Touching all pages and calling psdanger() on EACH malloc() is
WAY too much overhead, I think.  I believe I will have to rewrite a
malloc()/free()/realloc() package, putting all overhead only on the
sbrk(); it's either that, or have to explain to customers how and why
our solid modeler is so fragile on AIX, while it's solid as a rock
on HP/UX, Ultrix, Sun/Os, SONY/NeWS, and so on and on!

>From a historical perspective (for your information) we had
>a number of `type 2' customers Early on on the RT, and
>that influenced the System V-like behaviour of the RT somewhat.

>It also has something to do with why we, on the RISC System/6000
>still want to allow large virtual memory objects efficiently.

>Basically what we have on the RISC System/6000, is a hybrid attempt
>at allowing both types of customers. SIGDANGER is a compromise attempt
>to allow them to co-exist. Admittedly, it is not perfect, however,
>no matter what route one goes in, on this issue, we have found
>thorns in the path.

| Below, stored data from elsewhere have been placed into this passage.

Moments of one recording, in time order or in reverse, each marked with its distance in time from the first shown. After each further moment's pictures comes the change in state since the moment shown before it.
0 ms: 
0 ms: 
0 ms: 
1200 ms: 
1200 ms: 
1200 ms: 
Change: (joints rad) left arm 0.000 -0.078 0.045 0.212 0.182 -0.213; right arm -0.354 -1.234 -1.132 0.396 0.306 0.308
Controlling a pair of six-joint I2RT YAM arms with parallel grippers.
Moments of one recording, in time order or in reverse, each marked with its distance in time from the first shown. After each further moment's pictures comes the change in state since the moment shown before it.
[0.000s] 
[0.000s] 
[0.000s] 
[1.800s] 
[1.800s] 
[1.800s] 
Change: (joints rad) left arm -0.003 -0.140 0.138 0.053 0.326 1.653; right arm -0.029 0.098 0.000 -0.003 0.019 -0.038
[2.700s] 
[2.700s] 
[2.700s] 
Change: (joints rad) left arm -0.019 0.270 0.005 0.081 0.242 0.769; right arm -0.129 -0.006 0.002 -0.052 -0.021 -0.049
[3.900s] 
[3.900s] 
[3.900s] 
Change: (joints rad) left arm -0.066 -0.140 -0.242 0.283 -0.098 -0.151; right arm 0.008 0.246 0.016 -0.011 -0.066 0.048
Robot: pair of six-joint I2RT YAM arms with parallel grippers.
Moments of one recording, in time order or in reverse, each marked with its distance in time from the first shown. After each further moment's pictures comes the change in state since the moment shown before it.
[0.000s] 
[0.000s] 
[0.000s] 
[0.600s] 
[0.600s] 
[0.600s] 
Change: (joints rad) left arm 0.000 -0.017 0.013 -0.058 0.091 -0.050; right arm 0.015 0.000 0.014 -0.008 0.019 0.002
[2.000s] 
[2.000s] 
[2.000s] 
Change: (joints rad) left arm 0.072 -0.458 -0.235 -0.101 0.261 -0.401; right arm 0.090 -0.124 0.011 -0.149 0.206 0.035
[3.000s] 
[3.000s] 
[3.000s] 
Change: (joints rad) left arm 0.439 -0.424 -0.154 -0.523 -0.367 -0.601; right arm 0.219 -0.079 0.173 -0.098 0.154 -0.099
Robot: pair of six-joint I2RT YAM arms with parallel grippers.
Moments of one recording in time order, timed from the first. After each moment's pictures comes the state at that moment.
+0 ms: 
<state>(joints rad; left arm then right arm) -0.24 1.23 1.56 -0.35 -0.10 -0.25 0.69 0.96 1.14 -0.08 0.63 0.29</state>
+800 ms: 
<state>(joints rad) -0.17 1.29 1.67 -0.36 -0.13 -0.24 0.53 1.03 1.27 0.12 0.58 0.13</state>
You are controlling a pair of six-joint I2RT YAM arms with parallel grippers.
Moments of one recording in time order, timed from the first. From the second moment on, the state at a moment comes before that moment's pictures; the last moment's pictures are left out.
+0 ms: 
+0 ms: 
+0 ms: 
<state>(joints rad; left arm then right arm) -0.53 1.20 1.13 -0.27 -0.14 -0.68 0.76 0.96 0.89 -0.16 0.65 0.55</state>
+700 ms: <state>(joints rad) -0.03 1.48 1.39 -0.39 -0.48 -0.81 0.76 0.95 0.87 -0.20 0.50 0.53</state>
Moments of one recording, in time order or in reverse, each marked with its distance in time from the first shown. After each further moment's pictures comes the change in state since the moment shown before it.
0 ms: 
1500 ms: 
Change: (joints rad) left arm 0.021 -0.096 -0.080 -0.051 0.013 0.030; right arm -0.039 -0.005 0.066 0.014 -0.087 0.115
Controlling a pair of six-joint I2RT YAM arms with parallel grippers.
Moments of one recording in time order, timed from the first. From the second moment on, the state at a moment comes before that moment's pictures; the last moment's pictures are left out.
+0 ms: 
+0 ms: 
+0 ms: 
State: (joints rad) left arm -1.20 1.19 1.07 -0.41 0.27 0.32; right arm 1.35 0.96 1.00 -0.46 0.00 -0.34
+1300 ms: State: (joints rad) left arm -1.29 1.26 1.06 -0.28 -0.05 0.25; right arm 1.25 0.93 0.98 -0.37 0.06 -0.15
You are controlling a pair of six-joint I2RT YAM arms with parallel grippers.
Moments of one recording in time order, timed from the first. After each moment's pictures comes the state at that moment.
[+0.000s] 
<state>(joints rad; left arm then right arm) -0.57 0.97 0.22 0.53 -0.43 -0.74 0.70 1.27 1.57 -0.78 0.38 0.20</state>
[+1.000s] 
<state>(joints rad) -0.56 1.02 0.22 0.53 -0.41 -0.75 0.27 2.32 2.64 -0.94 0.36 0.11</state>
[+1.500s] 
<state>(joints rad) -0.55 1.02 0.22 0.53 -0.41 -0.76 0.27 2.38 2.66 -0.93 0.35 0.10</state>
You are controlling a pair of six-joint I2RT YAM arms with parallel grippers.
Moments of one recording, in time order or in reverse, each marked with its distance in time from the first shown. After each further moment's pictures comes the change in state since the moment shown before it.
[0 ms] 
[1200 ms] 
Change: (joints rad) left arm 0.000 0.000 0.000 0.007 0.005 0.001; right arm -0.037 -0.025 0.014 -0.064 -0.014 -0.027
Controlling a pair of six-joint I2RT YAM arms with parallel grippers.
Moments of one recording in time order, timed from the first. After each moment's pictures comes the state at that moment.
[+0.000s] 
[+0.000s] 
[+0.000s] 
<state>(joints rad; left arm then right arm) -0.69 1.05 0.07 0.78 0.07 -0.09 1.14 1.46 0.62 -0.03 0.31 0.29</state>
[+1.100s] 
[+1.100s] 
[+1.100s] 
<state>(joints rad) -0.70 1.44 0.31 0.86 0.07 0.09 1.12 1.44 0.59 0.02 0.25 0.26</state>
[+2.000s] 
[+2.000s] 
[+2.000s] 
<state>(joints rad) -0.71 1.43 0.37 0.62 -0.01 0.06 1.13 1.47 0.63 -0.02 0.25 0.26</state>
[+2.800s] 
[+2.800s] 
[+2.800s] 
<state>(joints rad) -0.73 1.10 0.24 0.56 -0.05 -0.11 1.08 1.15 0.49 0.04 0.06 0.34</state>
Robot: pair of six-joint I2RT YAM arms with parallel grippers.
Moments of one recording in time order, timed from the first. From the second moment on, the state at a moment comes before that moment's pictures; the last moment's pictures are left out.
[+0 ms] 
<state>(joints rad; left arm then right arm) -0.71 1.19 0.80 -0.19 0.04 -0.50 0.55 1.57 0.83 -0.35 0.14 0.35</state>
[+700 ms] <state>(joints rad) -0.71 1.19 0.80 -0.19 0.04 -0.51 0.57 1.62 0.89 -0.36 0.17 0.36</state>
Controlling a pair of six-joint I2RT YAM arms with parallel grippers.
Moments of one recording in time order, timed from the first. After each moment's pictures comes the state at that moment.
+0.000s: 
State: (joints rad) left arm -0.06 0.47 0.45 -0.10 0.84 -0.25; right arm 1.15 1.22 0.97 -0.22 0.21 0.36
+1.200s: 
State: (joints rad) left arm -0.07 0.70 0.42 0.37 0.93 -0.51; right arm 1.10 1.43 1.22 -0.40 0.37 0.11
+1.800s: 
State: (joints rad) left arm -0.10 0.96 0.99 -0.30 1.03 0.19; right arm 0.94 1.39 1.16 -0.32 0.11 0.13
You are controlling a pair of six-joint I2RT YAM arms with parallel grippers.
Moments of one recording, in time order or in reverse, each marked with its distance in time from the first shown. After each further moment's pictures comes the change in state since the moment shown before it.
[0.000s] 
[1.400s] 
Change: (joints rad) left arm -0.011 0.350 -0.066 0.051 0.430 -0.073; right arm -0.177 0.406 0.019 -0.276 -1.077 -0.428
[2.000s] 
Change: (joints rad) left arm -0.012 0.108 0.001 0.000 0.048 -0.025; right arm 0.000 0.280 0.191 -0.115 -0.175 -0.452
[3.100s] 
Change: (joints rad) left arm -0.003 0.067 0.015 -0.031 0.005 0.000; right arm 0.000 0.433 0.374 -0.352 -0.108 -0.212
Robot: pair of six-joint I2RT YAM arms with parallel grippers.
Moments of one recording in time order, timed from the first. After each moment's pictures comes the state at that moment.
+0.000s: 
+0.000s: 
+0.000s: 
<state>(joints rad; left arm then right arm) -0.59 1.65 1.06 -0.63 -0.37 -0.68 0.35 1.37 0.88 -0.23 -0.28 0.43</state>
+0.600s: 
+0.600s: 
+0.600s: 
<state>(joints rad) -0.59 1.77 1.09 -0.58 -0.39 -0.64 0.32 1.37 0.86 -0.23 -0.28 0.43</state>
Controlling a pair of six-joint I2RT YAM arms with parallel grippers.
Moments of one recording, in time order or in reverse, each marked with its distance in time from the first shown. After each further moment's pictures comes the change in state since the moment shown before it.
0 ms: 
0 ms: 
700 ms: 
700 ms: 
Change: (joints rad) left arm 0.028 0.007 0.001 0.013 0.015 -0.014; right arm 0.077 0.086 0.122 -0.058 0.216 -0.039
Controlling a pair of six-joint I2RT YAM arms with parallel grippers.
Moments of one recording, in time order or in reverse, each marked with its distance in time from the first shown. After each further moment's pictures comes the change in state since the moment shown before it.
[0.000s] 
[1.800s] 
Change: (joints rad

We are continuing to investigate the entire
>issue, and welcome any comments.

I hope this input is some use!  If you would just include, say,
a libmalloc.a which does all necessary checks on sbrk(), for
"compatibility with non-overcommitting Unices", it would be nice.
Best, I believe, would be a tunable parameter to force sbrk() to
non-overcommittance on a system-wide basis; I don't really see how
you could make SOME processes overcommit while all defaults to
safe allocation, or viceversa, but if you could, that would
definitely be a jump upwards in quality, to go with others that
AIX has undoubtedly.

Feel free to follow this up either here or by email (but in this
case to staff@cadlab.sublink.org, please - it's not really a
"personal interest" thing, although I'm replying from home - I
can't really afford a RS/6000 machine at home...:-).  And thanks
again for your clear explanation and comments.
-- 
Alex Martelli - (home snailmail:) v. Barontini 27, 40138 Bologna, ITALIA
Email: (work:) staff@cadlab.sublink.org, (home:) alex@am.sublink.org
Phone: (work:) ++39 (51) 371099, (home:) ++39 (51) 250434; 
Fax: ++39 (51) 366964 (work only), Fidonet: 332/401.3 (home only).